Recurrent uterine inflammatory myofibroblastic tumor previously managed as leiomyosarcoma has sustained response to alectinib

Soft tissue sarcomas encompass a wide range of histologic subtypes with varied clinical implications. The incorporation of comprehensive genetic profiling into clinical practice is refining our ability to make these distinctions in diagnosis to better reflect prognosis and clinical behavior of a tumor. In this report, we describe a case of recurrent inflammatory myofibroblastic tumor (IMT) of the uterus, initially diagnosed and managed as leiomyosarcoma. At the time of recurrence, the patient was found to have a TNS1-ALK rearrangement and was treated successfully with alectinib, a second-generation anaplastic lymphoma kinase (ALK)-inhibitor. She had a complete response by imaging six months after initiation of alectinib and remains without evidence of disease at 36 months follow-up.
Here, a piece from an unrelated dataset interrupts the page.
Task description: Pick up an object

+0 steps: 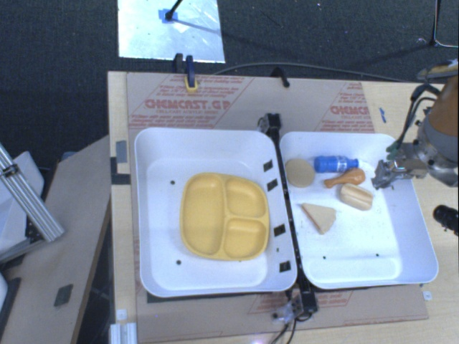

Pathology review in the setting of her known ALK fusion and the 2020 update to the World Health Organization Classification of Female Genital Tumors led to a change in diagnosis from leiomyosarcoma to IMT. Our case highlights the role of molecular testing in the diagnosis and management of uterine mesenchymal tumors and the efficacy of alectinib in this ALK-rearranged recurrent IMT of the uterus. Care must be taken to differentiate between IMT and other uterine mesenchymal tumors as this distinction can impact prognosis and management. Furthermore, this case adds to the growing body of evidence supporting the paradigm shift toward developing molecularly targeted therapies rather than disease site-specific treatments, especially in cases of recurrence as recommended by the National Comprehensive Cancer Network.